Directions for this task — Quote all of the entries word for word.

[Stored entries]
========

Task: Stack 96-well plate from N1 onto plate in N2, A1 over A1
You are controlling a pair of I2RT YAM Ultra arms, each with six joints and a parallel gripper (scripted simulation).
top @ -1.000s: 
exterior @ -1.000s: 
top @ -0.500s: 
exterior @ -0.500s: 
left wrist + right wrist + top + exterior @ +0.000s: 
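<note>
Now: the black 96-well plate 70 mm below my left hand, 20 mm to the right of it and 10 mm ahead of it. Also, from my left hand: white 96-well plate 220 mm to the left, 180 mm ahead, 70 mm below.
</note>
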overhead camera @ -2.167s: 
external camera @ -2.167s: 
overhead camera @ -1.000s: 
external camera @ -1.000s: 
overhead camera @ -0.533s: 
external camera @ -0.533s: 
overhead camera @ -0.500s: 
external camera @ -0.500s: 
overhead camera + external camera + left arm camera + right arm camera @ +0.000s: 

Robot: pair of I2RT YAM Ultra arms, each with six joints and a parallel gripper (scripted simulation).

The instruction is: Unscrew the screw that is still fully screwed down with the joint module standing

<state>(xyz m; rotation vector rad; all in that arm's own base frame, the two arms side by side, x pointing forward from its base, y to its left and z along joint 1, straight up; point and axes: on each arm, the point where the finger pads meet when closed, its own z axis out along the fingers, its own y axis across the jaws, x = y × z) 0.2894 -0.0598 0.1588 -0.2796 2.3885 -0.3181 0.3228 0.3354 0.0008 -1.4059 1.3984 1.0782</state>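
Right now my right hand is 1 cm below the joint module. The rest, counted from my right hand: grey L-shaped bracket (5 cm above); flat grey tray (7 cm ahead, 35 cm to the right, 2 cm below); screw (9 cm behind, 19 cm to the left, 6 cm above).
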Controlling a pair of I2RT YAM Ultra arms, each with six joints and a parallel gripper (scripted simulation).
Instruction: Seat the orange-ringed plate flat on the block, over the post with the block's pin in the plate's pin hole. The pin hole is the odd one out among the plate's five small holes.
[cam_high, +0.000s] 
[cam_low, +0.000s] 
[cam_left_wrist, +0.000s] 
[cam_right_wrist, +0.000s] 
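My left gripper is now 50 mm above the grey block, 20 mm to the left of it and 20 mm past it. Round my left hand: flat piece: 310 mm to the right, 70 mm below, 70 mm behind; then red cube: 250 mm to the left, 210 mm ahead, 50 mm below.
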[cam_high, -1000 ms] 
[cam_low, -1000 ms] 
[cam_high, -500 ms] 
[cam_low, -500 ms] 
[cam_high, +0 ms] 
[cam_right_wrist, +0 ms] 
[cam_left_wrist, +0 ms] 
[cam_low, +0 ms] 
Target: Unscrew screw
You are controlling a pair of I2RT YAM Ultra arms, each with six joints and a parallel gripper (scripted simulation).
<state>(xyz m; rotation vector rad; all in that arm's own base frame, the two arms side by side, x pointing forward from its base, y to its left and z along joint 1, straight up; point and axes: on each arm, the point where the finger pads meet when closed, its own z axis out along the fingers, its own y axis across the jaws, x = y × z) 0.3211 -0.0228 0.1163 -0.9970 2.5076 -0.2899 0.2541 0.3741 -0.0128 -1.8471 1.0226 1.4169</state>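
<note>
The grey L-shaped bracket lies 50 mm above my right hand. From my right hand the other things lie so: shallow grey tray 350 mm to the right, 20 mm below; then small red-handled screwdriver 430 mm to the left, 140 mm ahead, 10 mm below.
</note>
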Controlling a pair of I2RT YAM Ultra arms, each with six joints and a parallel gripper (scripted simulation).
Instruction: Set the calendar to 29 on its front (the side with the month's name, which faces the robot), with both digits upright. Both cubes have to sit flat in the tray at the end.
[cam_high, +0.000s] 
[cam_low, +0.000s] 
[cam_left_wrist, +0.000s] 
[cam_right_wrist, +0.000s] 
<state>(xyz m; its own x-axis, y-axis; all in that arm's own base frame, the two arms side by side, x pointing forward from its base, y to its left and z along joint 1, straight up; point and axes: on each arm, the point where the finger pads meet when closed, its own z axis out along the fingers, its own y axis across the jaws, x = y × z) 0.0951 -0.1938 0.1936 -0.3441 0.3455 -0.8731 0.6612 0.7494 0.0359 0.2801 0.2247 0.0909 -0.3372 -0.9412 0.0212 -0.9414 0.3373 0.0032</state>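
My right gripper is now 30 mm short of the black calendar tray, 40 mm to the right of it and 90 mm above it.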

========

Solution for this exercise —
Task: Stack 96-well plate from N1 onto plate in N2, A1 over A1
You are controlling a pair of I2RT YAM Ultra arms, each with six joints and a parallel gripper (scripted simulation).
top @ -1.000s: 
exterior @ -1.000s: 
top @ -0.500s: 
exterior @ -0.500s: 
left wrist + right wrist + top + exterior @ +0.000s: 
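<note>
Now: the black 96-well plate 70 mm below my left hand, 20 mm to the right of it and 10 mm ahead of it. Also, from my left hand: white 96-well plate 220 mm to the left, 180 mm ahead, 70 mm below.
</note>
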overhead camera @ -2.167s: 
external camera @ -2.167s: 
overhead camera @ -1.000s: 
external camera @ -1.000s: 
overhead camera @ -0.533s: 
external camera @ -0.533s: 
overhead camera @ -0.500s: 
external camera @ -0.500s: 
overhead camera + external camera + left arm camera + right arm camera @ +0.000s: 

Robot: pair of I2RT YAM Ultra arms, each with six joints and a parallel gripper (scripted simulation).

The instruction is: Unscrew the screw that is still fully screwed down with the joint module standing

<state>(xyz m; rotation vector rad; all in that arm's own base frame, the two arms side by side, x pointing forward from its base, y to its left and z along joint 1, straight up; point and axes: on each arm, the point where the finger pads meet when closed, its own z axis out along the fingers, its own y axis across the jaws, x = y × z) 0.2894 -0.0598 0.1588 -0.2796 2.3885 -0.3181 0.3228 0.3354 0.0008 -1.4059 1.3984 1.0782</state>
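Right now my right hand is 1 cm below the joint module. The rest, counted from my right hand: grey L-shaped bracket (5 cm above); flat grey tray (7 cm ahead, 35 cm to the right, 2 cm below); screw (9 cm behind, 19 cm to the left, 6 cm above).
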Controlling a pair of I2RT YAM Ultra arms, each with six joints and a parallel gripper (scripted simulation).
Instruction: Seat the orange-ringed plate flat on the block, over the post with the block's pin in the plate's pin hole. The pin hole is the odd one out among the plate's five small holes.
[cam_high, +0.000s] 
[cam_low, +0.000s] 
[cam_left_wrist, +0.000s] 
[cam_right_wrist, +0.000s] 
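My left gripper is now 50 mm above the grey block, 20 mm to the left of it and 20 mm past it. Round my left hand: flat piece: 310 mm to the right, 70 mm below, 70 mm behind; then red cube: 250 mm to the left, 210 mm ahead, 50 mm below.
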[cam_high, -1000 ms] 
[cam_low, -1000 ms] 
[cam_high, -500 ms] 
[cam_low, -500 ms] 
[cam_high, +0 ms] 
[cam_right_wrist, +0 ms] 
[cam_left_wrist, +0 ms] 
[cam_low, +0 ms] 
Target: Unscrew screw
You are controlling a pair of I2RT YAM Ultra arms, each with six joints and a parallel gripper (scripted simulation).
<state>(xyz m; rotation vector rad; all in that arm's own base frame, the two arms side by side, x pointing forward from its base, y to its left and z along joint 1, straight up; point and axes: on each arm, the point where the finger pads meet when closed, its own z axis out along the fingers, its own y axis across the jaws, x = y × z) 0.3211 -0.0228 0.1163 -0.9970 2.5076 -0.2899 0.2541 0.3741 -0.0128 -1.8471 1.0226 1.4169</state>
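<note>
The grey L-shaped bracket lies 50 mm above my right hand. From my right hand the other things lie so: shallow grey tray 350 mm to the right, 20 mm below; then small red-handled screwdriver 430 mm to the left, 140 mm ahead, 10 mm below.
</note>
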Controlling a pair of I2RT YAM Ultra arms, each with six joints and a parallel gripper (scripted simulation).
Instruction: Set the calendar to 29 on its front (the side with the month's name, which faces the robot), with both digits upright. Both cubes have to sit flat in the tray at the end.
[cam_high, +0.000s] 
[cam_low, +0.000s] 
[cam_left_wrist, +0.000s] 
[cam_right_wrist, +0.000s] 
<state>(xyz m; its own x-axis, y-axis; all in that arm's own base frame, the two arms side by side, x pointing forward from its base, y to its left and z along joint 1, straight up; point and axes: on each arm, the point where the finger pads meet when closed, its own z axis out along the fingers, its own y axis across the jaws, x = y × z) 0.0951 -0.1938 0.1936 -0.3441 0.3455 -0.8731 0.6612 0.7494 0.0359 0.2801 0.2247 0.0909 -0.3372 -0.9412 0.0212 -0.9414 0.3373 0.0032</state>
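My right gripper is now 30 mm short of the black calendar tray, 40 mm to the right of it and 90 mm above it.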

With that, the output is complete.